● What is needed: Only lines holding the string "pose" are wanted; copy each one from the material.

● Data shown:
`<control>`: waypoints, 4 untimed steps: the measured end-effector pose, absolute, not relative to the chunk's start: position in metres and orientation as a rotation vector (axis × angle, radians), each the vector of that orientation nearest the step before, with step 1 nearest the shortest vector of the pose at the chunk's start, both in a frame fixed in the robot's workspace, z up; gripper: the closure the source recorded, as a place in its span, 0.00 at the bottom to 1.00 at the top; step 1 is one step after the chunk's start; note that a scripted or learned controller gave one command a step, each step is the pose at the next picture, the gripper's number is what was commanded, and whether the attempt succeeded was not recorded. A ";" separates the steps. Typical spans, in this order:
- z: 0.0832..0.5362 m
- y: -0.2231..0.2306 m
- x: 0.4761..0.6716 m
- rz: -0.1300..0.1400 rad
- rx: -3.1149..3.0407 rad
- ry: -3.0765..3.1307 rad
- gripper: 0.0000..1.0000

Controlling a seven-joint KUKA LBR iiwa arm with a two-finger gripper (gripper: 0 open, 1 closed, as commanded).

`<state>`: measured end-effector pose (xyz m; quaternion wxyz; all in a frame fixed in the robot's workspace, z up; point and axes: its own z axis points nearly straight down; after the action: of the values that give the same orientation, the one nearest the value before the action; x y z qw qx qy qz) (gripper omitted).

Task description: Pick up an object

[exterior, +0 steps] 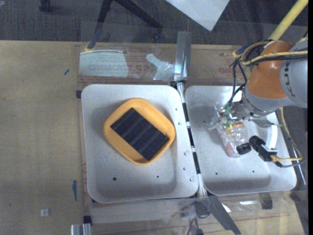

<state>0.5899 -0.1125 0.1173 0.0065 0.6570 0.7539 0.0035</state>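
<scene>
Over the right bin (215, 177), gripper (234, 112) above a clear plastic cup (233, 136), grip state unclear, no legible writing.

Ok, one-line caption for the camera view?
Arm's claw over a clear cup in the right bin; yellow-framed black panel in the left bin.

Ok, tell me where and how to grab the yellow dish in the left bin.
Grip the yellow dish by its raised rim, probably at the corner nearest the right bin, coming straight down. It lies flat and turned at an angle in the left bin, too broad to span, with a dark ridged insert in the middle, so one finger inside the rim looks best.
</scene>
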 end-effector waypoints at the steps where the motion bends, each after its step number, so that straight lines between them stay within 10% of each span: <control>1: 0.113 -0.109 0.610 0.030 1.874 2.466 0.00; 3: 0.111 -0.104 0.659 0.032 1.686 2.597 0.00; 4: 0.195 -0.087 0.668 0.002 1.275 2.864 0.00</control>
<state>0.6677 -0.0874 0.1950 0.0033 0.4066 0.9136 0.0006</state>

● Task solution:
`<control>`: waypoints, 4 untimed steps: the measured end-effector pose, absolute, not relative to the chunk's start: position in metres and orientation as a rotation vector (axis × angle, radians), each the vector of that orientation nearest the step before, with step 1 nearest the shortest vector of the pose at the chunk's start, both in a frame fixed in the robot's workspace, z up; gripper: the closure the source recorded, as a place in its span, 0.00 at the bottom to 1.00 at the top; step 1 is one step after the chunk's start; note that a scripted or learned controller gave one command a step, each step is the pose at the next picture, the gripper's number is what was commanded, and whether the attempt succeeded was not recorded. A ";" separates the steps. Typical spans, in this order:
`<state>`: measured end-effector pose (xyz m; quaternion wxyz; all in a frame fixed in the robot's workspace, z up; point and axes: its own z axis points nearly straight down; after the action: of the values that give the same orientation, the one nearest the value before the action; x y z qw qx qy qz) (gripper omitted).

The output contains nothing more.